After World War II he settled in the Rockville area, where he operated the Buchanan Construction Co.

"The most unique factor in his life was that he waforward-looking," said Robert G. Ketron, Rotary International president. "He never looked backward. He was devoted to developing leadership in people. It gave him great pleasure to help people."

He was an advisory board member of the American Automobile Club, former chairman of the board of the Military Pilots Association and was past president of the West Montgomery County Civic Association.

His hobbies included flying and sailing. He and his second wife, the former Fay Reuling, whom he married in 1960, operated a horse breeding farm, Inverness, a 1740s-era plantation in Dickerson.

Mr. Buchanan also claimed ancestry from U.S. President James Buchanan, the 15th president.

Graveside services are to be held at 3 p.m. Monday at Arlington National Cemetery.

In addition to his wife, he is survived by three sons, James Buchanan of Memphis, John Buchanan of Fredericksburg, Va., and Ian Buchanan of Lorton, Va.; two daughters, Donalda Ridge of Upperville, Va., and Kathleen Schultz of Scottsdale, Ariz.; a stepson, James "Flip" Evans of Gaithersburg; a step-daughter, Ann "Timmy" Krome of New Market; and 10 grandchildren.

The family suggested contributions to Potomac Rotary Charities the Rotary Foundation of Rotary International, Evanston, Ill. 60201.

Charles J. Schmidt


Charles J. Schmidt, 92, a retired pharmacist, died Wednesday of kidney failure at the Springmoor Retirement Center in Raleigh, N.C.

Known as Doc, he owned and operated the Riverside Pharmacy from 1925 until his retirement in 1959 after a heart attack. The store was in the 1600 block of S. Charles St.

Reared in South Baltimore, he graduated from Polytechnic Institute in 1920 and the University of Maryland School of Pharmacy in 1924.

He and his wife of 65 years, the former Grace Moxley, who died in 1990, rented cottages for many years at a place they owned at Mago-Vista on the Magothy River. They moved to Raleigh in 1986.

"He loved to fish and boat on the Magothy," recalled his daughter, Jeanne S. Munson of Raleigh. "He always hated to leave the water."

Active in Masonic affairs, he was a member of the Grand Lodge of Ancient Free and Accepted Masons of Maryland, Mystic Circle Lodge A.F. & A.M. of Baltimore, Belvidere R.A. chapter No. 39, Beauseant Commandery No. 8 Knights Templar, Masonic Veterans Association of Maryland, Baltimore Forest No. 45 T.C.L., Officers Past and Officers Association District No. 14 T.C.L. and the Boumi Temple Shrine.

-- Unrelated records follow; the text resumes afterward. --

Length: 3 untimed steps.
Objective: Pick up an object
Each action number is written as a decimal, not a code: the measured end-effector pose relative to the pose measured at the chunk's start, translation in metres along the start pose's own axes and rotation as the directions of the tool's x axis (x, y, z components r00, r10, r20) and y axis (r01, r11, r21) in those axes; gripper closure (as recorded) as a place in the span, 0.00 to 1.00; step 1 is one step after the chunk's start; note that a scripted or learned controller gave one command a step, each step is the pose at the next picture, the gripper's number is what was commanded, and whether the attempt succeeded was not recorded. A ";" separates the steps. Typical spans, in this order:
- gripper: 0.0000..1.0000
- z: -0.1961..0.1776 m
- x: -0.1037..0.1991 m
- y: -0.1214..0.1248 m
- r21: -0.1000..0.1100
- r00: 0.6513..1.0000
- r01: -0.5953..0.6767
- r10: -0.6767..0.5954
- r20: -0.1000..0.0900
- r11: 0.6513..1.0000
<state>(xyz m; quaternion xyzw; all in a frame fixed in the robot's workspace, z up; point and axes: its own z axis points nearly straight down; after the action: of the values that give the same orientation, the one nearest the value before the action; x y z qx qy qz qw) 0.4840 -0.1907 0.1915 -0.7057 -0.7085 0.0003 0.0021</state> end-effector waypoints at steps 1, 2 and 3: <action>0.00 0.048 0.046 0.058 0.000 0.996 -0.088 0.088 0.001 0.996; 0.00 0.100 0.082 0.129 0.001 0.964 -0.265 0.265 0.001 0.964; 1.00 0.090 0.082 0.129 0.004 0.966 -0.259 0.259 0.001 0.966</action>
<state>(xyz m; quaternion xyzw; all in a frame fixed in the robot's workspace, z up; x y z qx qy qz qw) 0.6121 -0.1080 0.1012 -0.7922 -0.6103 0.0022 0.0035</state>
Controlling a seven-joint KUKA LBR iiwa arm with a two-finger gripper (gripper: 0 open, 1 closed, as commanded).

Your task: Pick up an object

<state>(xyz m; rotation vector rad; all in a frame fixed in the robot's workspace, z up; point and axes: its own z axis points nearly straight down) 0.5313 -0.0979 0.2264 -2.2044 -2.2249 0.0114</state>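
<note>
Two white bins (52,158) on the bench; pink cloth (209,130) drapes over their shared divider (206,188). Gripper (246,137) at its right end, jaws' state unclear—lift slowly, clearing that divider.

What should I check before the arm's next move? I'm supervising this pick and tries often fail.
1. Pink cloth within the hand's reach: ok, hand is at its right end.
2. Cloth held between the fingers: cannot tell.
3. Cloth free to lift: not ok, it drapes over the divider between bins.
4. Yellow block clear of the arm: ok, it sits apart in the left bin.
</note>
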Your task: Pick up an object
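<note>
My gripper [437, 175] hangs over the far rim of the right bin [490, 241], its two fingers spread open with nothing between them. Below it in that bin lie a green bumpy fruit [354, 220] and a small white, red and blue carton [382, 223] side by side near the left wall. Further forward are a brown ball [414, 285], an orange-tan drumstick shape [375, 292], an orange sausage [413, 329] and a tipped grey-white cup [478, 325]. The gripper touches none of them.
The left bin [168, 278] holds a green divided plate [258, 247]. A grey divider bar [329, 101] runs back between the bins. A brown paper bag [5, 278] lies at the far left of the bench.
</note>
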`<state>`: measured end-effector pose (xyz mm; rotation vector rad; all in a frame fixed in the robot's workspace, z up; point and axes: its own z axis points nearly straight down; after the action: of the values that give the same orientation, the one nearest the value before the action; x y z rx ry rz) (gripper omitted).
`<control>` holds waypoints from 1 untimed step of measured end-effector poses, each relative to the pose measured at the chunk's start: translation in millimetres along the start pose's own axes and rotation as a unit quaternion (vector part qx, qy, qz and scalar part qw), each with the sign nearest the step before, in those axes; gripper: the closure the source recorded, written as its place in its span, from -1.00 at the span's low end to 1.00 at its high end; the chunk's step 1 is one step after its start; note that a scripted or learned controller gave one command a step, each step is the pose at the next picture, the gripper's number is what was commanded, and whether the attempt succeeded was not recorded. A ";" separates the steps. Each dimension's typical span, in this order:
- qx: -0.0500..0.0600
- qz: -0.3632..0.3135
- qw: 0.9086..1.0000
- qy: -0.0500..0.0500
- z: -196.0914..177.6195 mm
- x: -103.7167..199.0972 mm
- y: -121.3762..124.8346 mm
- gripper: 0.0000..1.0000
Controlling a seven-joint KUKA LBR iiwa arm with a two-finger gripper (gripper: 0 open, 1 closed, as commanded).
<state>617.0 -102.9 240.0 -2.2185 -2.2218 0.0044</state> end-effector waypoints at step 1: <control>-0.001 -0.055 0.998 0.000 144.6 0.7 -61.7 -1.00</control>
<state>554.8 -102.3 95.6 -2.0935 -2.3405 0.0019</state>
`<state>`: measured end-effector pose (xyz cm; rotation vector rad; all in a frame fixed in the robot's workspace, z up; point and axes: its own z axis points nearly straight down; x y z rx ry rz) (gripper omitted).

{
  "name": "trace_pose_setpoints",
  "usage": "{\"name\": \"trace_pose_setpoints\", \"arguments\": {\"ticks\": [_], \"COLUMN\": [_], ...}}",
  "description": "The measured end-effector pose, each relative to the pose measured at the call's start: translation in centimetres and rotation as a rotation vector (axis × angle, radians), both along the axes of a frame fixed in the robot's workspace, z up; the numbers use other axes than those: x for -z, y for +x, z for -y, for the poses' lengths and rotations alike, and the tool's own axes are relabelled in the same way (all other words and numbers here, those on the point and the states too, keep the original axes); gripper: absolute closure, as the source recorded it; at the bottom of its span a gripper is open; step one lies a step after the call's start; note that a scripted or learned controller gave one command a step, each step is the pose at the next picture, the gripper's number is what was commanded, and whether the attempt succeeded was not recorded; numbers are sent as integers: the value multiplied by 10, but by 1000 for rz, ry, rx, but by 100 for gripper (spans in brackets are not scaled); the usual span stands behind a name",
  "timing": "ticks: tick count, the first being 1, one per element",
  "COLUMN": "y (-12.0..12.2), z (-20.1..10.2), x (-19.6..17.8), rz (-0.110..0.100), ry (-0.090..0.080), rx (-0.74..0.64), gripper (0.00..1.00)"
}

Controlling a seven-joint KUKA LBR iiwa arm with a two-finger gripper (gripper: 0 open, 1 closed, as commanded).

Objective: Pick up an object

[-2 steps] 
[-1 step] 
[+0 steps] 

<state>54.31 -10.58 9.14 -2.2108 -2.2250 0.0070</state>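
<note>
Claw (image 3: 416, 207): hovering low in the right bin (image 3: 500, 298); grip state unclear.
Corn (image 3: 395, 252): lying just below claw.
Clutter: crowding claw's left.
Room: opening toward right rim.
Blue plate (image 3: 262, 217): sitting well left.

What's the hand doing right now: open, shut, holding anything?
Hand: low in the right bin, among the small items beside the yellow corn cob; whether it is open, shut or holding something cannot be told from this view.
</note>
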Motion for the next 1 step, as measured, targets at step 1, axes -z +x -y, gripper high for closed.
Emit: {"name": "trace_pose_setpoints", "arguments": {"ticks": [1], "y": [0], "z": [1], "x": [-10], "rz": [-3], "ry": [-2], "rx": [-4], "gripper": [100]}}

Services were set for 11 a.m. today in the chapel of the Henry W. Jenkins & Sons Funeral Home, 4905 York Road, Baltimore. Interment will be in Loudon Park Cemetery.

In addition to his daughter, he is survived by two grandchildren and four great-grandchildren.

Contributions may be made to any Masonic group or the Asbury United Methodist Church, Creedmoor Road, Raleigh, N.C. 27613.

Dr. Charles Hassett

Edgewood researcher

Dr. Charles C. Hassett, retired head of the Experimental Medicine Branch at the Edgewood Arsenal, died Wednesday of heart failure at the Greater Baltimore Medical Center.

The 88-year-old Towson resident retired in 1975 after 30 years as a research physiologist at Edgewood. He did work on insect physiology, toxicology and metabolism, much of it con

cerned with medical defenses against chemical warfare agents.

Author of many published research papers, he was a member of Phi Beta Kappa, the American Society of Physiologists, the Entomological Society of America and Sigma Xi and the Scientific Research Society.

The New Haven, Conn., native was reared in Buffalo, N.Y., where he graduated from South Park High School in 1922. He also is a 1938 graduate of the University of Buffalo.